_Task description_
Each record must appear in the answer exactly as given.

_Records to use_
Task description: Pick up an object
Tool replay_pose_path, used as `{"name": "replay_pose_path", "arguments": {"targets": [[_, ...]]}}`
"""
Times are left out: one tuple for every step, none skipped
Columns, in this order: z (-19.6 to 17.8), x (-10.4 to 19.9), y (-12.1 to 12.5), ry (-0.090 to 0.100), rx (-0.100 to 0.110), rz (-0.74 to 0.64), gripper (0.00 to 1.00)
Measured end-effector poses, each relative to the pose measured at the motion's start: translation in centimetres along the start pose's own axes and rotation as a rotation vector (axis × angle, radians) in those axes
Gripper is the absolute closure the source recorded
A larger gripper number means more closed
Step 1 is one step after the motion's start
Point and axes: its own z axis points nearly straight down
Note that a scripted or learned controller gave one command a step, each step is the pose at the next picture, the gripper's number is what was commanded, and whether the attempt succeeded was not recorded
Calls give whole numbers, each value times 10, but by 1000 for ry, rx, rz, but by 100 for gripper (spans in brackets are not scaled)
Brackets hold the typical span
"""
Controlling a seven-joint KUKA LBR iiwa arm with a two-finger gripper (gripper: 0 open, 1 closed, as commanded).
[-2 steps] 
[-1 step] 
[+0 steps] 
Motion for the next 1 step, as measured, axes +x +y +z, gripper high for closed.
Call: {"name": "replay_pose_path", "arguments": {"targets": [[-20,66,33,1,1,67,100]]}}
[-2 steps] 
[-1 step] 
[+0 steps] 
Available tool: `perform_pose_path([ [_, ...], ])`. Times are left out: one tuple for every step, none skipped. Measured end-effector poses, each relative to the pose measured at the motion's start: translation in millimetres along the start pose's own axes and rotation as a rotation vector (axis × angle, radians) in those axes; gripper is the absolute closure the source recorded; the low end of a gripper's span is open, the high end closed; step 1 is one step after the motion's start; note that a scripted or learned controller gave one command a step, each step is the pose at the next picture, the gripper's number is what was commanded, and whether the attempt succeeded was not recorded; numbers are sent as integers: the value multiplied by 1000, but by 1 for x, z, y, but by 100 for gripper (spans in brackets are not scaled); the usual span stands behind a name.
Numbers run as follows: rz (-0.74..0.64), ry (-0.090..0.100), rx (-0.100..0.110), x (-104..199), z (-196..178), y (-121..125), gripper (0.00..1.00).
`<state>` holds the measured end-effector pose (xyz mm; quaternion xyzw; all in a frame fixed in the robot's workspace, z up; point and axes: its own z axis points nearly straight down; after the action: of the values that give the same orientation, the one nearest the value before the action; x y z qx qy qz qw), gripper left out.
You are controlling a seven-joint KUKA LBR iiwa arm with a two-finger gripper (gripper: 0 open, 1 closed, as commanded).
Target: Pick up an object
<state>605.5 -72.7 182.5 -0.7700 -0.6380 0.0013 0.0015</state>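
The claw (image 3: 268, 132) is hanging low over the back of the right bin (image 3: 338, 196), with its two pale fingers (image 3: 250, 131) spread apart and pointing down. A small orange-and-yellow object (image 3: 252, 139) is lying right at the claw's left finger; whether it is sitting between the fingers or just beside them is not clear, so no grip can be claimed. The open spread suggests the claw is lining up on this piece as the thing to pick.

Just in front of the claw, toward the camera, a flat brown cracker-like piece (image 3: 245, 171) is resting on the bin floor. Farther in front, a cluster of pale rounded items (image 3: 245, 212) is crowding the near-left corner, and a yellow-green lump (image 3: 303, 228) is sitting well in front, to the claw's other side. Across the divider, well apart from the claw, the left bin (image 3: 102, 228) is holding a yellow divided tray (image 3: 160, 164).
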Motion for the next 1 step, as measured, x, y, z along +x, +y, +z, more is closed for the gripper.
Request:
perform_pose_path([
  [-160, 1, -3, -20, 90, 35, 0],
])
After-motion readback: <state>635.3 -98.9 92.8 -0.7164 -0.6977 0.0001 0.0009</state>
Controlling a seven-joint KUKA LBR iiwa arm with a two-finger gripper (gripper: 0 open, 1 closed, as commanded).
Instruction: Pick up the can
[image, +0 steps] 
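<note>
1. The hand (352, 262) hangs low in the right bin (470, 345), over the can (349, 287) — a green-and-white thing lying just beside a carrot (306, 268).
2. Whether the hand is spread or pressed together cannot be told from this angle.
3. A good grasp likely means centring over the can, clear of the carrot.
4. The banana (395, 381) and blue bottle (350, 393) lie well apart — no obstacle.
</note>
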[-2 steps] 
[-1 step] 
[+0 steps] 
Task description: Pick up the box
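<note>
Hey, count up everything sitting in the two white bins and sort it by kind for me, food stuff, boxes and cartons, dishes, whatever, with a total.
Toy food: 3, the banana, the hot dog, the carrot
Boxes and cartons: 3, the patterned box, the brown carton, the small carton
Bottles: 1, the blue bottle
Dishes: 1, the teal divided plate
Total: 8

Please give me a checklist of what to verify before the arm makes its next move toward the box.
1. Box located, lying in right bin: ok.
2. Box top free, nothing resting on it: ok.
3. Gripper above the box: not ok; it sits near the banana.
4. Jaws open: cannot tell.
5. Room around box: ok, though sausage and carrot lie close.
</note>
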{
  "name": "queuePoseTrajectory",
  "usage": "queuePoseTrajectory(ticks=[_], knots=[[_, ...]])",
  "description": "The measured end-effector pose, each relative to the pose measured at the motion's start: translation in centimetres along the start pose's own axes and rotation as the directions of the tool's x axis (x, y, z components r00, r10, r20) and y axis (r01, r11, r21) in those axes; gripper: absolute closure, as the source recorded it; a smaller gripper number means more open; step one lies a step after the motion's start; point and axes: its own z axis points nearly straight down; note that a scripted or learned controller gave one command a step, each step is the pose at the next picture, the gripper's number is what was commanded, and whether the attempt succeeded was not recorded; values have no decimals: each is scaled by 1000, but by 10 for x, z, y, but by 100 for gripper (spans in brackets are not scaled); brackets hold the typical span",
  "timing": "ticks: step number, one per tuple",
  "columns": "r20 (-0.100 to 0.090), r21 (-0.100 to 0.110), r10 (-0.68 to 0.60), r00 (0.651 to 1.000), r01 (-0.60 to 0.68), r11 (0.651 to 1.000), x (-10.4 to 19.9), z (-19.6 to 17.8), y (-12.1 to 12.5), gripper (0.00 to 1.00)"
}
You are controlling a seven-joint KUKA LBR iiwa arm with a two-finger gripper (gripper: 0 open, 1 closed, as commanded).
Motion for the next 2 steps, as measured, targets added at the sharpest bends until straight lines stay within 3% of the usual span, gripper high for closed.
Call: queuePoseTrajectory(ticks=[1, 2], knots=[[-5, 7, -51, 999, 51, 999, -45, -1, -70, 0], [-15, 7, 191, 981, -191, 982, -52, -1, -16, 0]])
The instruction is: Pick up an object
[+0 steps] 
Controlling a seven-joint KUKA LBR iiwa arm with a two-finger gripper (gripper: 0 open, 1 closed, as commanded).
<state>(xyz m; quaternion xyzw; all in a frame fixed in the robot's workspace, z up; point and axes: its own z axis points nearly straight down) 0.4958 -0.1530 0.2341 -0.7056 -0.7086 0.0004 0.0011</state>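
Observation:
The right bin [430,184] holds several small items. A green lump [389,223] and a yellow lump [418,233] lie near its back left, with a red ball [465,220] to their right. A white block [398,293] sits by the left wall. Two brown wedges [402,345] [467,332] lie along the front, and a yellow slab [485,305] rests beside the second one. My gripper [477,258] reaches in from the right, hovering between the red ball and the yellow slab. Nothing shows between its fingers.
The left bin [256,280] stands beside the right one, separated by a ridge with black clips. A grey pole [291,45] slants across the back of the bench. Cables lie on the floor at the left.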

_Answer to this problem_
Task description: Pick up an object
Tool replay_pose_path, used as `{"name": "replay_pose_path", "arguments": {"targets": [[_, ...]]}}`
"""
Times are left out: one tuple for every step, none skipped
Columns, in this order: z (-19.6 to 17.8), x (-10.4 to 19.9), y (-12.1 to 12.5), ry (-0.090 to 0.100), rx (-0.100 to 0.110), rz (-0.74 to 0.64), gripper (0.00 to 1.00)
Measured end-effector poses, each relative to the pose measured at the motion's start: translation in centimetres along the start pose's own axes and rotation as a rotation vector (axis × angle, radians) in those axes
Gripper is the absolute closure the source recorded
A larger gripper number means more closed
Step 1 is one step after the motion's start
Point and axes: its own z axis points nearly straight down
Note that a scripted or learned controller gave one command a step, each step is the pose at the next picture, the gripper's number is what was commanded, and whether the attempt succeeded was not recorded
Calls give whole numbers, each value times 10, but by 1000 for ry, rx, rz, but by 100 for gripper (spans in brackets are not scaled)
Brackets hold the typical span
"""
Controlling a seven-joint KUKA LBR iiwa arm with a two-finger gripper (gripper: 0 open, 1 closed, as commanded).
[-2 steps] 
[-1 step] 
[+0 steps] 
Motion for the next 1 step, as measured, axes +x +y +z, gripper high for closed.
Call: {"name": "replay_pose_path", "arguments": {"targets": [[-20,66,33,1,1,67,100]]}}
[-2 steps] 
[-1 step] 
[+0 steps] 
Available tool: `perform_pose_path([ [_, ...], ])`. Times are left out: one tuple for every step, none skipped. Measured end-effector poses, each relative to the pose measured at the motion's start: translation in millimetres along the start pose's own axes and rotation as a rotation vector (axis × angle, radians) in those axes; gripper is the absolute closure the source recorded; the low end of a gripper's span is open, the high end closed; step 1 is one step after the motion's start; note that a scripted or learned controller gave one command a step, each step is the pose at the next picture, the gripper's number is what was commanded, and whether the attempt succeeded was not recorded; numbers are sent as integers: the value multiplied by 1000, but by 1 for x, z, y, but by 100 for gripper (spans in brackets are not scaled); the usual span stands behind a name.
Numbers run as follows: rz (-0.74..0.64), ry (-0.090..0.100), rx (-0.100..0.110), x (-104..199), z (-196..178), y (-121..125), gripper (0.00..1.00).
`<state>` holds the measured end-effector pose (xyz mm; quaternion xyzw; all in a frame fixed in the robot's workspace, z up; point and axes: its own z axis points nearly straight down; after the action: of the values that give the same orientation, the one nearest the value before the action; x y z qx qy qz qw), gripper left out.
You are controlling a seven-joint KUKA LBR iiwa arm with a two-finger gripper (gripper: 0 open, 1 closed, as commanded).
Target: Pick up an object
<state>605.5 -72.7 182.5 -0.7700 -0.6380 0.0013 0.0015</state>
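The claw (image 3: 268, 132) is hanging low over the back of the right bin (image 3: 338, 196), with its two pale fingers (image 3: 250, 131) spread apart and pointing down. A small orange-and-yellow object (image 3: 252, 139) is lying right at the claw's left finger; whether it is sitting between the fingers or just beside them is not clear, so no grip can be claimed. The open spread suggests the claw is lining up on this piece as the thing to pick.

Just in front of the claw, toward the camera, a flat brown cracker-like piece (image 3: 245, 171) is resting on the bin floor. Farther in front, a cluster of pale rounded items (image 3: 245, 212) is crowding the near-left corner, and a yellow-green lump (image 3: 303, 228) is sitting well in front, to the claw's other side. Across the divider, well apart from the claw, the left bin (image 3: 102, 228) is holding a yellow divided tray (image 3: 160, 164).
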Motion for the next 1 step, as measured, x, y, z along +x, +y, +z, more is closed for the gripper.
Request:
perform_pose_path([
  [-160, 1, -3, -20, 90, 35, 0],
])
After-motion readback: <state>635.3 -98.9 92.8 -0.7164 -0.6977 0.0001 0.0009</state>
Controlling a seven-joint KUKA LBR iiwa arm with a two-finger gripper (gripper: 0 open, 1 closed, as commanded).
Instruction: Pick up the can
[image, +0 steps] 
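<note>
1. The hand (352, 262) hangs low in the right bin (470, 345), over the can (349, 287) — a green-and-white thing lying just beside a carrot (306, 268).
2. Whether the hand is spread or pressed together cannot be told from this angle.
3. A good grasp likely means centring over the can, clear of the carrot.
4. The banana (395, 381) and blue bottle (350, 393) lie well apart — no obstacle.
</note>
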[-2 steps] 
[-1 step] 
[+0 steps] 
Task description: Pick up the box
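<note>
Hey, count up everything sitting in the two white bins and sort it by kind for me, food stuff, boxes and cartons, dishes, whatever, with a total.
Toy food: 3, the banana, the hot dog, the carrot
Boxes and cartons: 3, the patterned box, the brown carton, the small carton
Bottles: 1, the blue bottle
Dishes: 1, the teal divided plate
Total: 8

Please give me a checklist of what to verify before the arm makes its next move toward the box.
1. Box located, lying in right bin: ok.
2. Box top free, nothing resting on it: ok.
3. Gripper above the box: not ok; it sits near the banana.
4. Jaws open: cannot tell.
5. Room around box: ok, though sausage and carrot lie close.
</note>
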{
  "name": "queuePoseTrajectory",
  "usage": "queuePoseTrajectory(ticks=[_], knots=[[_, ...]])",
  "description": "The measured end-effector pose, each relative to the pose measured at the motion's start: translation in centimetres along the start pose's own axes and rotation as the directions of the tool's x axis (x, y, z components r00, r10, r20) and y axis (r01, r11, r21) in those axes; gripper: absolute closure, as the source recorded it; a smaller gripper number means more open; step one lies a step after the motion's start; point and axes: its own z axis points nearly straight down; note that a scripted or learned controller gave one command a step, each step is the pose at the next picture, the gripper's number is what was commanded, and whether the attempt succeeded was not recorded; values have no decimals: each is scaled by 1000, but by 10 for x, z, y, but by 100 for gripper (spans in brackets are not scaled); brackets hold the typical span",
  "timing": "ticks: step number, one per tuple",
  "columns": "r20 (-0.100 to 0.090), r21 (-0.100 to 0.110), r10 (-0.68 to 0.60), r00 (0.651 to 1.000), r01 (-0.60 to 0.68), r11 (0.651 to 1.000), x (-10.4 to 19.9), z (-19.6 to 17.8), y (-12.1 to 12.5), gripper (0.00 to 1.00)"
}
You are controlling a seven-joint KUKA LBR iiwa arm with a two-finger gripper (gripper: 0 open, 1 closed, as commanded).
Motion for the next 2 steps, as measured, targets added at the sharpest bends until straight lines stay within 3% of the usual span, gripper high for closed.
Call: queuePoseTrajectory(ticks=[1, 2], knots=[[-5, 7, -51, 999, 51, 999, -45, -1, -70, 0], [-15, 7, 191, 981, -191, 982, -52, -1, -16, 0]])
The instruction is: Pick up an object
[+0 steps] 
Controlling a seven-joint KUKA LBR iiwa arm with a two-finger gripper (gripper: 0 open, 1 closed, as commanded).
<state>(xyz m; quaternion xyzw; all in a frame fixed in the robot's workspace, z up; point and axes: its own z axis points nearly straight down) 0.4958 -0.1530 0.2341 -0.7056 -0.7086 0.0004 0.0011</state>
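Observation:
The right bin [430,184] holds several small items. A green lump [389,223] and a yellow lump [418,233] lie near its back left, with a red ball [465,220] to their right. A white block [398,293] sits by the left wall. Two brown wedges [402,345] [467,332] lie along the front, and a yellow slab [485,305] rests beside the second one. My gripper [477,258] reaches in from the right, hovering between the red ball and the yellow slab. Nothing shows between its fingers.
The left bin [256,280] stands beside the right one, separated by a ridge with black clips. A grey pole [291,45] slants across the back of the bench. Cables lie on the floor at the left.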

The answer given above is complete.